Saved data entries —
★ ★ ★ ★ ★ ★ ★

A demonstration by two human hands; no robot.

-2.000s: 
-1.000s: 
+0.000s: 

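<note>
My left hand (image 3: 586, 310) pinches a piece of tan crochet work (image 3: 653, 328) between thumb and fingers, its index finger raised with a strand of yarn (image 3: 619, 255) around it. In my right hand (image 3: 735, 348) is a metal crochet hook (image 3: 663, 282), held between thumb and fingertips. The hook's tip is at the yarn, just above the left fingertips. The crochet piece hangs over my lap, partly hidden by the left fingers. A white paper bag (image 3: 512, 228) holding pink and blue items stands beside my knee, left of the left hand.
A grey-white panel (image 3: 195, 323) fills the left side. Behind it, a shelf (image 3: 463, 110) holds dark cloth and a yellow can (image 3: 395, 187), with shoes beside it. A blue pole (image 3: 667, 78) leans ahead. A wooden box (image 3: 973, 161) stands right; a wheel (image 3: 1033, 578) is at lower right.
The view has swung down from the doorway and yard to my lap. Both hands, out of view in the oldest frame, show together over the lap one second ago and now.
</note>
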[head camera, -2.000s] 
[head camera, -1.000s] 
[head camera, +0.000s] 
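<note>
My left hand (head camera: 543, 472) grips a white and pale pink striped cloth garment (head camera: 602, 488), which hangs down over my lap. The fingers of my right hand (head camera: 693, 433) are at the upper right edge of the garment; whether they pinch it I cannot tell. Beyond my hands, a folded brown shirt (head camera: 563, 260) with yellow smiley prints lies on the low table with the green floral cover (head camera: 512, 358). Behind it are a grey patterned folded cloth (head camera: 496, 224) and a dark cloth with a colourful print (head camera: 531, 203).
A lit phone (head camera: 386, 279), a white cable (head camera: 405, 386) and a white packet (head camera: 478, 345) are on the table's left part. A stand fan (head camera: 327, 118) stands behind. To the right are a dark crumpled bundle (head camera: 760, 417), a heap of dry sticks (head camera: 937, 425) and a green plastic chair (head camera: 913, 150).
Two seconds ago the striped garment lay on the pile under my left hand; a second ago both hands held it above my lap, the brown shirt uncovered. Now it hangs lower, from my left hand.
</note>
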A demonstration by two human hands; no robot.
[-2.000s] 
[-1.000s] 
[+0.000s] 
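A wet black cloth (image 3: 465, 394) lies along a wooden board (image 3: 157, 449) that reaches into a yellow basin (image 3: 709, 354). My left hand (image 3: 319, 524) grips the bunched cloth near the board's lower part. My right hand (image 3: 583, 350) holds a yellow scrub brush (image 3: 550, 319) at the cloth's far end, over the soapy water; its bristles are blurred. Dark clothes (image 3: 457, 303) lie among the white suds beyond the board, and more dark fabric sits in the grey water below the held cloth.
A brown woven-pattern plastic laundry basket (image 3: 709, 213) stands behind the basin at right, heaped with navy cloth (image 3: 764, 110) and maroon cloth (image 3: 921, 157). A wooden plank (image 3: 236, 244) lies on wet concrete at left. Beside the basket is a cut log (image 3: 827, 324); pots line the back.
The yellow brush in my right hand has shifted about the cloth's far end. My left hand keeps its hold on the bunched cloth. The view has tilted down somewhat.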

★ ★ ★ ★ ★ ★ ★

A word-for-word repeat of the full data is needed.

A demonstration by two human hands; no robot.

-2.000s: 
-1.000s: 
+0.000s: 

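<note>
My left hand (image 3: 586, 310) pinches a piece of tan crochet work (image 3: 653, 328) between thumb and fingers, its index finger raised with a strand of yarn (image 3: 619, 255) around it. In my right hand (image 3: 735, 348) is a metal crochet hook (image 3: 663, 282), held between thumb and fingertips. The hook's tip is at the yarn, just above the left fingertips. The crochet piece hangs over my lap, partly hidden by the left fingers. A white paper bag (image 3: 512, 228) holding pink and blue items stands beside my knee, left of the left hand.
A grey-white panel (image 3: 195, 323) fills the left side. Behind it, a shelf (image 3: 463, 110) holds dark cloth and a yellow can (image 3: 395, 187), with shoes beside it. A blue pole (image 3: 667, 78) leans ahead. A wooden box (image 3: 973, 161) stands right; a wheel (image 3: 1033, 578) is at lower right.
The view has swung down from the doorway and yard to my lap. Both hands, out of view in the oldest frame, show together over the lap one second ago and now.
</note>
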[head camera, -2.000s] 
[head camera, -1.000s] 
[head camera, +0.000s] 
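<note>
My left hand (head camera: 543, 472) grips a white and pale pink striped cloth garment (head camera: 602, 488), which hangs down over my lap. The fingers of my right hand (head camera: 693, 433) are at the upper right edge of the garment; whether they pinch it I cannot tell. Beyond my hands, a folded brown shirt (head camera: 563, 260) with yellow smiley prints lies on the low table with the green floral cover (head camera: 512, 358). Behind it are a grey patterned folded cloth (head camera: 496, 224) and a dark cloth with a colourful print (head camera: 531, 203).
A lit phone (head camera: 386, 279), a white cable (head camera: 405, 386) and a white packet (head camera: 478, 345) are on the table's left part. A stand fan (head camera: 327, 118) stands behind. To the right are a dark crumpled bundle (head camera: 760, 417), a heap of dry sticks (head camera: 937, 425) and a green plastic chair (head camera: 913, 150).
Two seconds ago the striped garment lay on the pile under my left hand; a second ago both hands held it above my lap, the brown shirt uncovered. Now it hangs lower, from my left hand.
</note>
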A demonstration by two human hands; no robot.
[-2.000s] 
[-1.000s] 
[+0.000s] 
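A wet black cloth (image 3: 465, 394) lies along a wooden board (image 3: 157, 449) that reaches into a yellow basin (image 3: 709, 354). My left hand (image 3: 319, 524) grips the bunched cloth near the board's lower part. My right hand (image 3: 583, 350) holds a yellow scrub brush (image 3: 550, 319) at the cloth's far end, over the soapy water; its bristles are blurred. Dark clothes (image 3: 457, 303) lie among the white suds beyond the board, and more dark fabric sits in the grey water below the held cloth.
A brown woven-pattern plastic laundry basket (image 3: 709, 213) stands behind the basin at right, heaped with navy cloth (image 3: 764, 110) and maroon cloth (image 3: 921, 157). A wooden plank (image 3: 236, 244) lies on wet concrete at left. Beside the basket is a cut log (image 3: 827, 324); pots line the back.
The yellow brush in my right hand has shifted about the cloth's far end. My left hand keeps its hold on the bunched cloth. The view has tilted down somewhat.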

Nothing else is required for this exercise.